> Activity
Wherever a line in the data below holds "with", copy that line.

> Data shown
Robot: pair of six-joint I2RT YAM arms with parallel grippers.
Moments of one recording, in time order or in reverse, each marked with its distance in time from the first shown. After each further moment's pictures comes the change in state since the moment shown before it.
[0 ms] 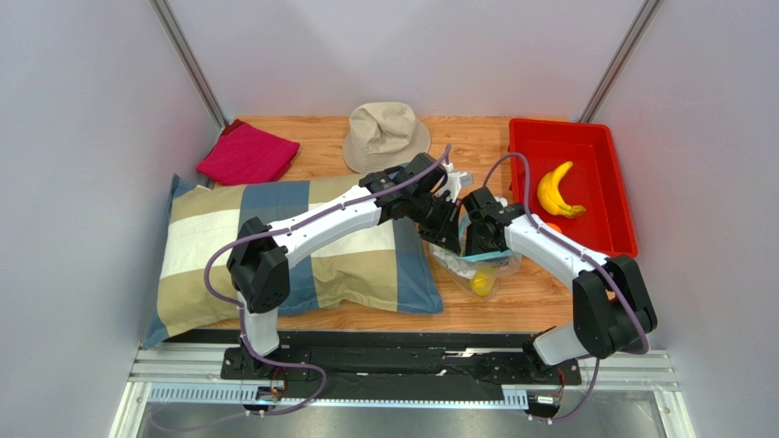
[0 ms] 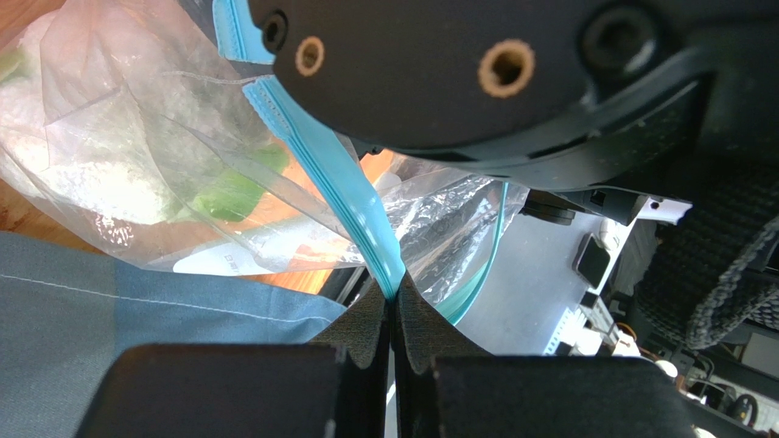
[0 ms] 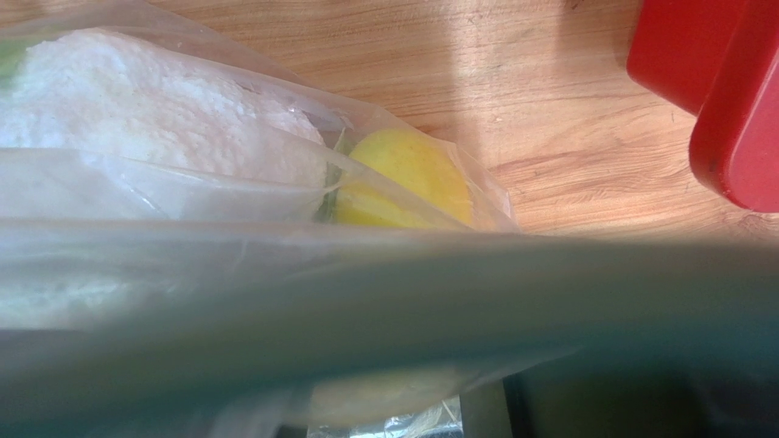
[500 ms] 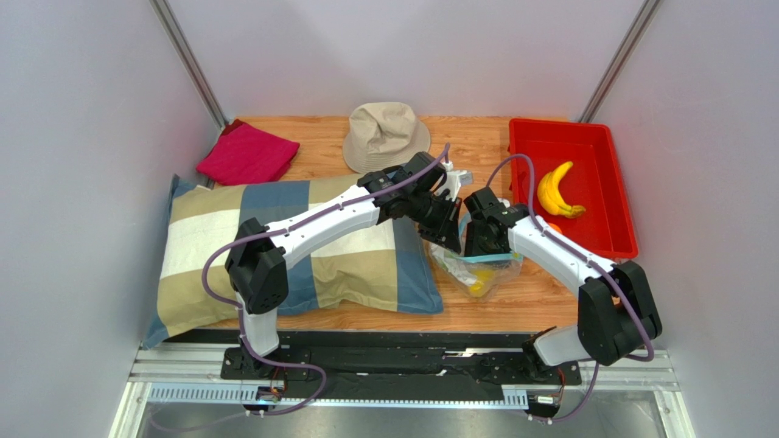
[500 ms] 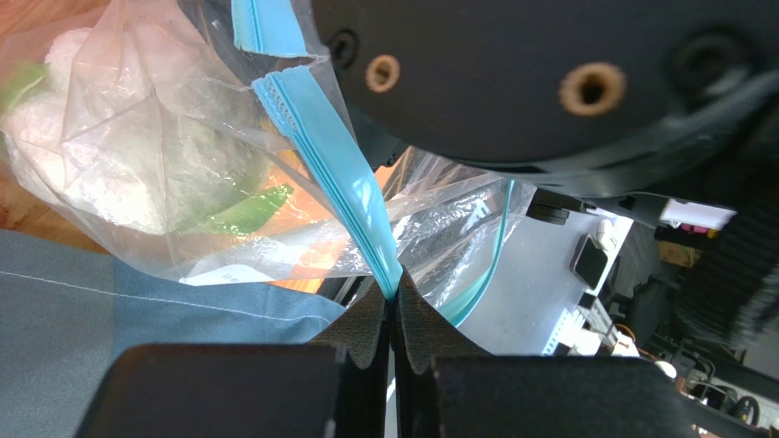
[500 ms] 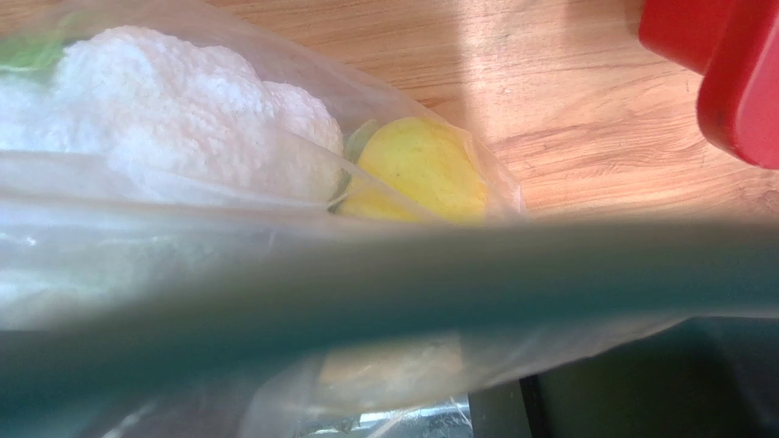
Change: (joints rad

> Response for this exercise
Robot: pair of six-joint I2RT YAM arms with parallel grippers.
Moments of one recording, in time order or in reverse, each marked with its distance in time from the first shown. After each further moment's pictures comes the change in state since the moment shown before it.

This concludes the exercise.